§ WHAT IS REQUIRED
A verbatim copy of the listing is the expected output.

§ ENTRIES SUPPLIED

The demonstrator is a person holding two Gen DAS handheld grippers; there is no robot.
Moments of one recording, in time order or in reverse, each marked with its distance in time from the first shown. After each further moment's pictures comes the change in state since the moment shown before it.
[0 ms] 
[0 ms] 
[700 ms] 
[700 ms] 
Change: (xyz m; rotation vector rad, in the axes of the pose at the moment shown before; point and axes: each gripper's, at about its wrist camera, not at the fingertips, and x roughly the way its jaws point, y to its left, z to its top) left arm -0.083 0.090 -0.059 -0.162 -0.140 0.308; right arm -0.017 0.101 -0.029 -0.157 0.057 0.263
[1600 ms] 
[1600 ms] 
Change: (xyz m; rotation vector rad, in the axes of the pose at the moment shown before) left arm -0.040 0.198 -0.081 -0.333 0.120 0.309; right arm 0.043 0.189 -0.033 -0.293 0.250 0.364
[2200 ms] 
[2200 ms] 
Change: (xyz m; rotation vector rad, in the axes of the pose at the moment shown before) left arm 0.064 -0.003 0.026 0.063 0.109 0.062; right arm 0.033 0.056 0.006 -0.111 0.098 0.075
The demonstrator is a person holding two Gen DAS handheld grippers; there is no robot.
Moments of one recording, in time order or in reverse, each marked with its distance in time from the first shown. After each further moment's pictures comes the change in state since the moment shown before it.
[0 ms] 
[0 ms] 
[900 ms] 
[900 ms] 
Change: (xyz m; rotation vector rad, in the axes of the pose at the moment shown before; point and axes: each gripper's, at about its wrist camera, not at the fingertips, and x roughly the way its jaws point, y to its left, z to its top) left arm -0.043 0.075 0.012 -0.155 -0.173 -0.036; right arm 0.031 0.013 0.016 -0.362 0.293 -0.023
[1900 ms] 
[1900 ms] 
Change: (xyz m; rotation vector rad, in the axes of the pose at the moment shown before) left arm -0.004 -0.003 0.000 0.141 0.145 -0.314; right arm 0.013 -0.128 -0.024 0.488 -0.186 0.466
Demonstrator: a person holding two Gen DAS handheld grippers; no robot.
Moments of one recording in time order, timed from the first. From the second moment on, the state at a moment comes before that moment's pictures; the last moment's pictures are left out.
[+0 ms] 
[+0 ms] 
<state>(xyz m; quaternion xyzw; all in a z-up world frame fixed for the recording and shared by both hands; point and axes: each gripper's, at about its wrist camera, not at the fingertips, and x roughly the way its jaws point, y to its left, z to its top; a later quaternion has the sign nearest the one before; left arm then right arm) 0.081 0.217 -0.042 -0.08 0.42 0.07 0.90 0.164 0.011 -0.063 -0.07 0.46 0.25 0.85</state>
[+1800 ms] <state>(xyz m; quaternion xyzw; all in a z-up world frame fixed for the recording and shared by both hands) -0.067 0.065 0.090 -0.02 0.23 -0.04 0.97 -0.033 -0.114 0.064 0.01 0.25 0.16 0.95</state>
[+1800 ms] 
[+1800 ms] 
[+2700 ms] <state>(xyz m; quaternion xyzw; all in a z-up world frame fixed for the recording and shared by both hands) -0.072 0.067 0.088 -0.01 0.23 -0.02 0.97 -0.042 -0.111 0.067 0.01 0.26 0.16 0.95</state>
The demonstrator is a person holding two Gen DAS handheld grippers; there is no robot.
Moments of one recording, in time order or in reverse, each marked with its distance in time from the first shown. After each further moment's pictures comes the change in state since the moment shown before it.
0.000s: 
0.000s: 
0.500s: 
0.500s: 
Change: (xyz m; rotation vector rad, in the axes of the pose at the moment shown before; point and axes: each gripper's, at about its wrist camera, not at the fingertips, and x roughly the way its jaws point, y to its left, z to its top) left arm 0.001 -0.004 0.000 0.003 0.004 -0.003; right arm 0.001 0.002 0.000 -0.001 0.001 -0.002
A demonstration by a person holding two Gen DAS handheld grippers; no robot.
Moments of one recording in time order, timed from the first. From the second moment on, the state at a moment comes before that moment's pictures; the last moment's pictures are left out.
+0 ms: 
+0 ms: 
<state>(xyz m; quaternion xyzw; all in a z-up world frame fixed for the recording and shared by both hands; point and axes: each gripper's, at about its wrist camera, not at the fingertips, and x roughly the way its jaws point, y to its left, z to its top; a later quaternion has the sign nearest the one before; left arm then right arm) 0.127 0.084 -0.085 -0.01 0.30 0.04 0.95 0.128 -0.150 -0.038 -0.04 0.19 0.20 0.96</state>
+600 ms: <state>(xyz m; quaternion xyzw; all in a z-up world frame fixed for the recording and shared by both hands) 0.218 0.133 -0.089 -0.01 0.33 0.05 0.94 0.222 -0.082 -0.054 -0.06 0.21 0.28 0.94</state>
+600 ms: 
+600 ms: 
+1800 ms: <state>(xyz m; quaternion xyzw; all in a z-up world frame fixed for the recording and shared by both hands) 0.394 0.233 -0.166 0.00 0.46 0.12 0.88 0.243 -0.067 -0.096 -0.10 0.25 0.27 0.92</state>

§ ANSWER AREA
The demonstrator is a person holding two Gen DAS handheld grippers; there is no robot.
Moments of one recording, in time order or in reverse, each marked with its distance in time from the first shown. After each further moment's pictures comes the change in state since the moment shown before it.
[0 ms] 
[0 ms] 
[700 ms] 
[700 ms] 
Change: (xyz m; rotation vector rad, in the axes of the pose at the moment shown before; point and axes: each gripper's, at about its wrist camera, not at the fingertips, and x roughly the way its jaws point, y to its left, z to its top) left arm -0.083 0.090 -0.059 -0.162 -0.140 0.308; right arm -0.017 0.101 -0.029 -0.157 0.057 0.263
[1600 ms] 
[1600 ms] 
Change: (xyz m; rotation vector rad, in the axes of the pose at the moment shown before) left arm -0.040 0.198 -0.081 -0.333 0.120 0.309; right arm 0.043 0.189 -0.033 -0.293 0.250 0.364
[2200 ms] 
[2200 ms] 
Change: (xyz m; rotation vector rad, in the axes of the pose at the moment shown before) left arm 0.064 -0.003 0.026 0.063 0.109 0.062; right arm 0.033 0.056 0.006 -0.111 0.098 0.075
The demonstrator is a person holding two Gen DAS handheld grippers; there is no robot.
Moments of one recording, in time order or in reverse, each marked with its distance in time from the first shown. After each further moment's pictures comes the change in state since the moment shown before it.
[0 ms] 
[0 ms] 
[900 ms] 
[900 ms] 
Change: (xyz m; rotation vector rad, in the axes of the pose at the moment shown before; point and axes: each gripper's, at about its wrist camera, not at the fingertips, and x roughly the way its jaws point, y to its left, z to its top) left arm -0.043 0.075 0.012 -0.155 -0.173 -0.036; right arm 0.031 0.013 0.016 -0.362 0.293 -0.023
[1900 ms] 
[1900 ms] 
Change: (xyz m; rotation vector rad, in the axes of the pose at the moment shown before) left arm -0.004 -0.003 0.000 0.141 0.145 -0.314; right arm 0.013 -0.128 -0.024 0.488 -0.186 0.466
Demonstrator: a person holding two Gen DAS handheld grippers; no robot.
Moments of one recording in time order, timed from the first. From the second moment on, the state at a moment comes before that moment's pictures; the last moment's pictures are left out.
[+0 ms] 
[+0 ms] 
<state>(xyz m; quaternion xyzw; all in a z-up world frame fixed for the recording and shared by both hands; point and axes: each gripper's, at about its wrist camera, not at the fingertips, and x roughly the way its jaws point, y to its left, z to its top; a later quaternion has the sign nearest the one before; left arm then right arm) 0.081 0.217 -0.042 -0.08 0.42 0.07 0.90 0.164 0.011 -0.063 -0.07 0.46 0.25 0.85</state>
[+1800 ms] <state>(xyz m; quaternion xyzw; all in a z-up world frame fixed for the recording and shared by both hands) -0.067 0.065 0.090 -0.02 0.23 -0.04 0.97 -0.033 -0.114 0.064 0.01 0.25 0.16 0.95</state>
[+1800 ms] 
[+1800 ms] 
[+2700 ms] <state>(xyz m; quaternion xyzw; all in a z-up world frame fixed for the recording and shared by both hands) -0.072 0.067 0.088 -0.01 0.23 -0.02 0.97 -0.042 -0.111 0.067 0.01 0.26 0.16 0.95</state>
The demonstrator is a person holding two Gen DAS handheld grippers; there is no robot.
Moments of one recording, in time order or in reverse, each marked with its distance in time from the first shown. After each further moment's pictures comes the change in state since the moment shown before it.
0.000s: 
0.000s: 
0.500s: 
0.500s: 
Change: (xyz m; rotation vector rad, in the axes of the pose at the moment shown before; point and axes: each gripper's, at about its wrist camera, not at the fingertips, and x roughly the way its jaws point, y to its left, z to its top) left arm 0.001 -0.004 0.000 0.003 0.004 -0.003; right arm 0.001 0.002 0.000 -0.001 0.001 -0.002
A demonstration by a person holding two Gen DAS handheld grippers; no robot.
Moments of one recording in time order, timed from the first. From the second moment on, the state at a moment comes before that moment's pictures; the last moment's pictures are left out.
+0 ms: 
+0 ms: 
<state>(xyz m; quaternion xyzw; all in a z-up world frame fixed for the recording and shared by both hands; point and axes: each gripper's, at about its wrist camera, not at the fingertips, and x roughly the way its jaws point, y to its left, z to its top; a later quaternion has the sign nearest the one before; left arm then right arm) 0.127 0.084 -0.085 -0.01 0.30 0.04 0.95 0.128 -0.150 -0.038 -0.04 0.19 0.20 0.96</state>
+600 ms: <state>(xyz m; quaternion xyzw; all in a z-up world frame fixed for the recording and shared by both hands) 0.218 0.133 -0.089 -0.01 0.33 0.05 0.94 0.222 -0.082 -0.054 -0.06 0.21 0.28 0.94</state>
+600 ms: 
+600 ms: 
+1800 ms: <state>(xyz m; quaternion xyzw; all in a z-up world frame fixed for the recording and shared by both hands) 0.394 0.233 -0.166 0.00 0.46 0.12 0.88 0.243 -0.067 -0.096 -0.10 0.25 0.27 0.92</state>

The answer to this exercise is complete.